[antlr-interest] Can antlr v3 lex star | tristar properly?

Wed Nov 21 10:20:44 PST 2007

You can do this without predicates though. People seem to reach for the predicate stick immediately the lexer doesn't do what they want. Look at the common routes through the tokens and make a single lex rule with alts at each of those points. The lexer code will then be very natural.

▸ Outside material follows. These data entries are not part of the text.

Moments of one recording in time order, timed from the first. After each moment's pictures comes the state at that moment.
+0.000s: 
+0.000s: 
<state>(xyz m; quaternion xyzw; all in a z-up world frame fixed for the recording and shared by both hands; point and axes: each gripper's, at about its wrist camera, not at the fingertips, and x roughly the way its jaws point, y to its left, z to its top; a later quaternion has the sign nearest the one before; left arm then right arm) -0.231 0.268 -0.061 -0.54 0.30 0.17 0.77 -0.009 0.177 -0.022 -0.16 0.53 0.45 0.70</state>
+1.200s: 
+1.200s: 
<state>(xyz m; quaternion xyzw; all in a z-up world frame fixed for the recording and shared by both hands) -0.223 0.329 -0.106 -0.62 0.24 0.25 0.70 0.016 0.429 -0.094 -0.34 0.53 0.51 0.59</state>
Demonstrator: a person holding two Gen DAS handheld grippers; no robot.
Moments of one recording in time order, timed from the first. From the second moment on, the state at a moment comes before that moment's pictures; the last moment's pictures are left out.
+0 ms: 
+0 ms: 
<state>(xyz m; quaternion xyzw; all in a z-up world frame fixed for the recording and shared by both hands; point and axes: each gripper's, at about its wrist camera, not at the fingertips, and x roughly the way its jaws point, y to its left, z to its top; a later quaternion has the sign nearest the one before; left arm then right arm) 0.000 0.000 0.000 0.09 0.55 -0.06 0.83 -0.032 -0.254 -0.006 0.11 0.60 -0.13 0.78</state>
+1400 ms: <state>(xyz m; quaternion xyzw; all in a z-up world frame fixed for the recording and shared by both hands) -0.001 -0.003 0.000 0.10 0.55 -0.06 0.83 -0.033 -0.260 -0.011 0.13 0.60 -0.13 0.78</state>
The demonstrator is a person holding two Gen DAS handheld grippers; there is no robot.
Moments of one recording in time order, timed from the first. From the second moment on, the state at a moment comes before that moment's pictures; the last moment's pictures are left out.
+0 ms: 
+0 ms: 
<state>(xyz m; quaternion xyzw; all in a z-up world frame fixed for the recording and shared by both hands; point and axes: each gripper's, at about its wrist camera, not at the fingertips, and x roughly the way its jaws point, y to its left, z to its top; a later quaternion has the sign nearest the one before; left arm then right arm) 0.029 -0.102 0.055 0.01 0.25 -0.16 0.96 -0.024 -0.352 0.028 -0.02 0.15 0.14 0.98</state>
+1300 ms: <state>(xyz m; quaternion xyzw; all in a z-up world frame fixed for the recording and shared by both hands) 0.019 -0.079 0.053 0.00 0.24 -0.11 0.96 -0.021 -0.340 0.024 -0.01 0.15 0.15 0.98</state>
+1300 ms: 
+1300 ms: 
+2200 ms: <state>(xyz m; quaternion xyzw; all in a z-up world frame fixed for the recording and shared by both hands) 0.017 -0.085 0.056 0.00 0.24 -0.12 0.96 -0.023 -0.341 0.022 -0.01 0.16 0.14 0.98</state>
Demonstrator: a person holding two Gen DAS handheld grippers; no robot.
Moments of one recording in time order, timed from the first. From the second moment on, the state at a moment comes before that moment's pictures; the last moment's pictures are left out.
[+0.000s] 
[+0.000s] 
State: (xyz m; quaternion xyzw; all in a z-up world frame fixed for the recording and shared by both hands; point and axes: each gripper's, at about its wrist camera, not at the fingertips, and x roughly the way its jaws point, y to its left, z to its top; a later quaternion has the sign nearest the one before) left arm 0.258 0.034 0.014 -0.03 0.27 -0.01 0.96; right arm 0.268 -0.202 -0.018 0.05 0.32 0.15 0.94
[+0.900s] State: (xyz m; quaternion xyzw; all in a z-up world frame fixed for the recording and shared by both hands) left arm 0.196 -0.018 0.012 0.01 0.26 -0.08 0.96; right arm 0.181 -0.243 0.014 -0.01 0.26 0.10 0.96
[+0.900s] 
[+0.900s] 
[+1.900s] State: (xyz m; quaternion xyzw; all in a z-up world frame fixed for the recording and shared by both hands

If you were coding if statements in a language, you would not code:

If (*(a+2) == '*' && *(a+1) == '*' && *a == '*') {sdkdslkf} else if (*a == '*' { ****

You code:

if (*a == '*')
{
  If (*(a+1) == '*' && *(a+2) == '*')
  {
    L;
  }
  else
  {
    X;
...

So, if you think of constructing the lexer rules as guiding it through the characters it is coming across, you will arrive at:

T : '*'
     (
        // Here can be tristar or star
        //
          '**'  { $type = T3; } // Tristar
        | // Anything else means this is just a T
     )
  ;

And will require no predicates.

A predicate might help you here if you only want to take the '***' path if there really are three '*', instead of erroring out in the lexer if there are two. However, Personally I prefer to catch things like that and issue a specific error message (which programmers like).

You can say:

T : '*'
     (
        // Here can be tristar or star or perhaps error
        //
          '*'
		(
                 '*'  { $type = T3; } // Tristar
               | { // call "Error: malformed operator '**' did you mean '*' or '***' }
             )
        | // Anything else means this is just a T
     )

That kind of technique is useful for trapping un-terminated quoted strings while you are in the lexer and so on.

Jim

> -----Original Message-----
> From: Kay Röpke [mailto:kroepke at classdump.org]
> Sent: Wednesday, November 21, 2007 6:22 AM
> To: Steve Bennett
> Cc: antlr-interest at antlr.org
> Subject: Re: [antlr-interest] Can antlr v3 lex star | tristar properly?
> 
> Hi!
> 
> On Nov 21, 2007, at 2:00 PM, Steve Bennett wrote:
> 
> > On 11/21/07, Guntis Ozols <guntiso at latnet.lv> wrote:
> >> Is there a way to lex this simple grammar (I am using ANTLRWorks
> >> 1.1.4):
> >
> > Now, I know you said "lex" but just in case, this works:
> 
> No, it doesn't. It will always match 'star', and never 'tristar'
> unless you use a predicate like this:
> 
> stars: ((tristar)=>tristar | star)*;
> 
> tristar: '*''*''*';
> star: '*' {System.out.println("star");};
> 
> Watch what happens in ANTLRWorks!
> 
> > ----
> > stars: (tristar | star )*;
> >
> > tristar: '*''*''*';
> > star: '*';
> > ----
> >
> > Can someone explain to me why this is so hard using just lexing rules?
> > What goes wrong?
> 
> 
> The problem is basically that ANTLR doesn't do longest-match matching.
> It predicts the next rule that can possibly match based on a minimal
> number of lookahead symbols (characters, tokens or tree nodes).
> 
> After seeing two STAR tokens as lookahead, it concludes that the only
> thing that makes sense should be TRISTAR. This behavior is probably
> not terribly intuitive, but as ANTLR doesn't backtrack like lex does
> (lex can simply backtrack in the internal state machine, ANTLR would
> have to do that across method calls...) it's pretty much unavoidable.
> In these cases you need to have some kind of predicate to help ANTLR.
> This should only apply to prefix problems like this, though.
> 
> Here's my solution to the problem:
> 
> stars	: (STAR | TRISTAR)* EOF;
> 
> TRISTAR	: {input.LA(3) == '*'}? => '*' '*' '*';
> STAR	: '*';
> 
> Works like a charm. Try it with five '*' chars in ANTLRWorks :)
> You only have to help out at one place here, to force it to match the
> longer token first. Pretty good tradeoff if you ask me.
> 
> cheers,
> -k
> --
> Kay Röpke
> http://classdump.org/
> 
> 
> 
> 
> 
>